PROVIDED DATA:

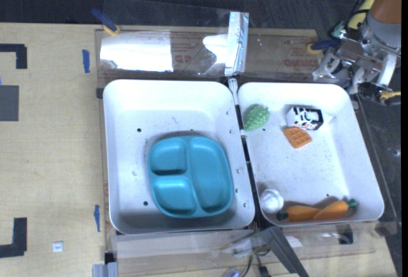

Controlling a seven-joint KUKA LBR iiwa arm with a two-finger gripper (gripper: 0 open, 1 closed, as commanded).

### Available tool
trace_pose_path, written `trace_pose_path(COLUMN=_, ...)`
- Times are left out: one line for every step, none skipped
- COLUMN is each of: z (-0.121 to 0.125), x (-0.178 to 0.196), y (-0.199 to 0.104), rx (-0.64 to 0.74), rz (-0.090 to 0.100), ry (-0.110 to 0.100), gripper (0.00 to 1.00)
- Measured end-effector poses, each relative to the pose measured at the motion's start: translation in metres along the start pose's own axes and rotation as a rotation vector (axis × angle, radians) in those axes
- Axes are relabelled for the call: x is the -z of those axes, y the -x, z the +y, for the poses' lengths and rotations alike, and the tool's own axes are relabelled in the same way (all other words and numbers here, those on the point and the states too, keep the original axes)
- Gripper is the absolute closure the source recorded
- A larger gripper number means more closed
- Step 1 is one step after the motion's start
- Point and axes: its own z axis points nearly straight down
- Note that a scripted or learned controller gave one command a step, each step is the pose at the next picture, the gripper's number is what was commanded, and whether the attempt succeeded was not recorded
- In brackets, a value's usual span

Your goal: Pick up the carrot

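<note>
The carrot is orange with a small green end at its right. It lies flat along the near wall of the right bin, towards the near right corner. My gripper hangs at the far right corner of that bin, over its rim and well away from the carrot. Nothing is visibly held in it.
In the right bin lie a green bumpy ball, a black and white item, an orange waffle-like square and a small white object just left of the carrot. The left bin holds a blue divided plate.
</note>
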Motion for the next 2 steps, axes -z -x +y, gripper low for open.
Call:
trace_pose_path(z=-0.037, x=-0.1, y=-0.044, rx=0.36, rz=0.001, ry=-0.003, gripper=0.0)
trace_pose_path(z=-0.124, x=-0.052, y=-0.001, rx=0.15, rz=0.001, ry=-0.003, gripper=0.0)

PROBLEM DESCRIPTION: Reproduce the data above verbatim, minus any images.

EXERCISE SOLUTION:
Controlling a seven-joint KUKA LBR iiwa arm with a two-finger gripper (gripper: 0 open, 1 closed, as commanded).

### Available tool
trace_pose_path, written `trace_pose_path(COLUMN=_, ...)`
- Times are left out: one line for every step, none skipped
- COLUMN is each of: z (-0.121 to 0.125), x (-0.178 to 0.196), y (-0.199 to 0.104), rx (-0.64 to 0.74), rz (-0.090 to 0.100), ry (-0.110 to 0.100), gripper (0.00 to 1.00)
- Measured end-effector poses, each relative to the pose measured at the motion's start: translation in metres along the start pose's own axes and rotation as a rotation vector (axis × angle, radians) in those axes
- Axes are relabelled for the call: x is the -z of those axes, y the -x, z the +y, for the poses' lengths and rotations alike, and the tool's own axes are relabelled in the same way (all other words and numbers here, those on the point and the states too, keep the original axes)
- Gripper is the absolute closure the source recorded
- A larger gripper number means more closed
- Step 1 is one step after the motion's start
- Point and axes: its own z axis points nearly straight down
- Note that a scripted or learned controller gave one command a step, each step is the pose at the next picture, the gripper's number is what was commanded, and whether the attempt succeeded was not recorded
- In brackets, a value's usual span

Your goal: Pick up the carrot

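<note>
The carrot is orange with a small green end at its right. It lies flat along the near wall of the right bin, towards the near right corner. My gripper hangs at the far right corner of that bin, over its rim and well away from the carrot. Nothing is visibly held in it.
In the right bin lie a green bumpy ball, a black and white item, an orange waffle-like square and a small white object just left of the carrot. The left bin holds a blue divided plate.
</note>
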Motion for the next 2 steps, axes -z -x +y, gripper low for open.
Call:
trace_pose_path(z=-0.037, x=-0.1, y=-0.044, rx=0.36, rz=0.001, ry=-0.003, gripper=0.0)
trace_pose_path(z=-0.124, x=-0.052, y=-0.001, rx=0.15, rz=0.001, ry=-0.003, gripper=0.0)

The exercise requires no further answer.